LES EVALUTATION OF NON-LINEAR EFFECTS ON THE DYNAMIC FLAME RESPONSE IN A REAL GAS TURBINE COMBUSTION CHAMBER

Large Eddy Simulations (LES) of a lean swirl-stabilized gas turbine burner are used to analyze the non-linear response of the flame in a real gas turbine engine. For this study, two LES of the same geometry are performed: one where the inlet is acoustically modulated with a low perturbation amplitude in order to obtain a linear response, and one where a high amplitude forcing is applied. The high amplitude forced LES reveals that the averaged mean flame shape changes significantly compared to the linearly forced LES. During the oscillation cycle the flame undergoes strong variations in shape, with a typical mushroom shape roll-up.
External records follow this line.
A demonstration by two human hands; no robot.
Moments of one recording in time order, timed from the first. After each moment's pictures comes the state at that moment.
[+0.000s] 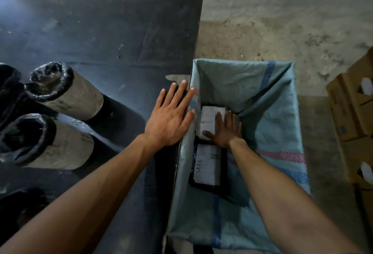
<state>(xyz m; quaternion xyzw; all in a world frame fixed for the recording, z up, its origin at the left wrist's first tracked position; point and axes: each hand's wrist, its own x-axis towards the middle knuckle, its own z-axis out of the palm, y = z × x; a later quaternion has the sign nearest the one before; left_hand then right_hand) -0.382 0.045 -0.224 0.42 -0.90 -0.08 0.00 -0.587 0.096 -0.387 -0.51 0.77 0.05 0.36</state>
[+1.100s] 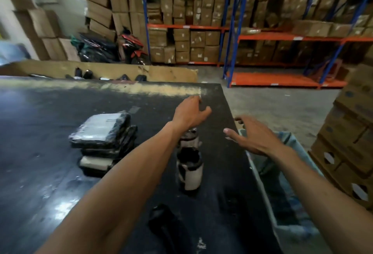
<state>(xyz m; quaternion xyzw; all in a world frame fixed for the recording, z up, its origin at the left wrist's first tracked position) -0.190 -0.014 0.002 0.40 -0.86 -0.15 0.29 -0.366 0.142 -0.017 -0.57 0.80 -0.19 0.06</state>
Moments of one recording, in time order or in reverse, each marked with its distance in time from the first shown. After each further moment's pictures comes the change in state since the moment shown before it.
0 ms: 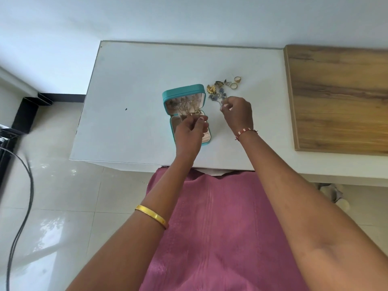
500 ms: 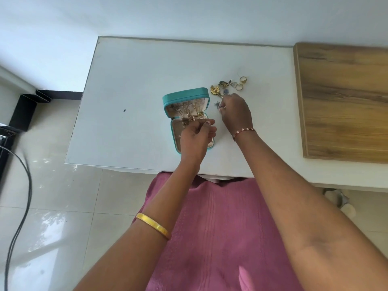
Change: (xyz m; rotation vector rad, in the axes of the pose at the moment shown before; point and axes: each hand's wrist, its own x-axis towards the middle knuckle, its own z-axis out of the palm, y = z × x) left_hand 0.010 -0.006 0.009 -0.102 -0.056 -0.074; right_hand 0.027 0.006 0.026 -0.300 -0.006 -0.195
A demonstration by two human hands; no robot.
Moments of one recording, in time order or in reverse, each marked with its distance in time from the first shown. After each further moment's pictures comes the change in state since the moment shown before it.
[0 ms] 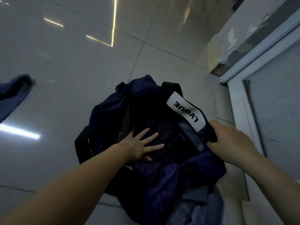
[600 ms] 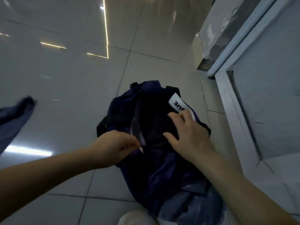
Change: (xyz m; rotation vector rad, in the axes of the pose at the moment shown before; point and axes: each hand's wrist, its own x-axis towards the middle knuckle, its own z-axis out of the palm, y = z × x) left_hand -0.110 0.022 -0.070 -0.503 0.527 0.010; right_hand -0.029 -0.026 0.025 0.159 0.393 -0.261
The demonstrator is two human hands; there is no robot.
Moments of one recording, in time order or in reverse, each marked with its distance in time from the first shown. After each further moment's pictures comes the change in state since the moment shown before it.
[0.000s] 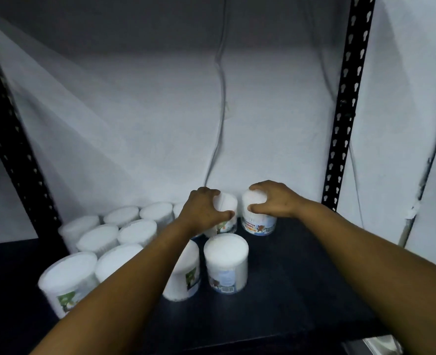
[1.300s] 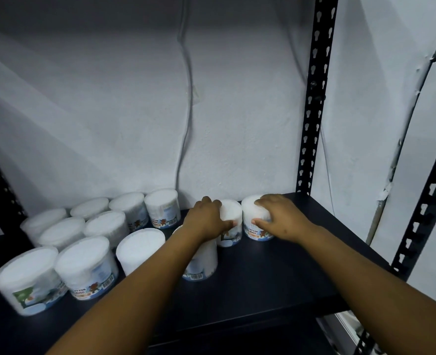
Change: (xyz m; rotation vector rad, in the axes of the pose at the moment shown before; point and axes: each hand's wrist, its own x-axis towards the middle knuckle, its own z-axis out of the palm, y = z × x) left_hand -0.010 0.059 0.067 0.238 -0.195 -0.009; right_hand -0.068 0.079 0.019 -0.272 0.084 -0.057
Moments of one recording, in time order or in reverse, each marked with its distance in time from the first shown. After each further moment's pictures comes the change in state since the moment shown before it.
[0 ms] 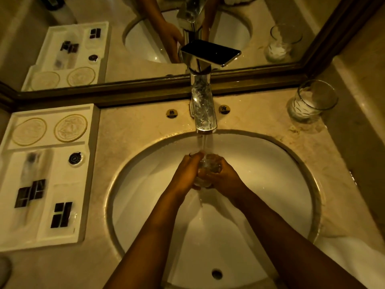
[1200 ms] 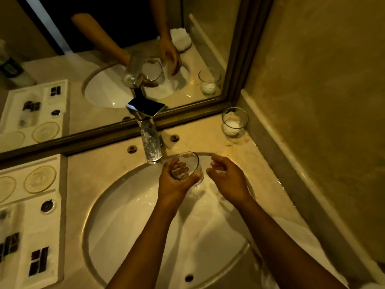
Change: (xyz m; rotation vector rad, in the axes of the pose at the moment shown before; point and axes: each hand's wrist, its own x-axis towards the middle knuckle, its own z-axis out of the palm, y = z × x) left_hand -0.046 0.036 0.063 -0.051 0.070 0.411; right_hand -0.089 -0.059 -0.092 -0.195 0.581 -0.201
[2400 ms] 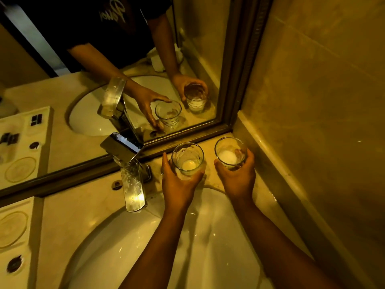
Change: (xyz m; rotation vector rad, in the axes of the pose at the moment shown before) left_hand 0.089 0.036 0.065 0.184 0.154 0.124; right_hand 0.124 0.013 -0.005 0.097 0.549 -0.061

Based on these predictions, the measured global flame response shows that a high forcing amplitude does not only lead to a change in the amplitude response but also changes its delay quite significantly. Although different, the global gain remains quite similar between the linear and non-linear case. However, local variations of this index clearly point to the non compactness of these flames. This also means that high local gain values have opposite effects in regions where the local time delay changes rapidly. One mechanism by which the two configurations differ is revealed by studying PDF of equivalence ratio. In the non-linear case significantly stronger equivalence ratio perturbations act on the flame.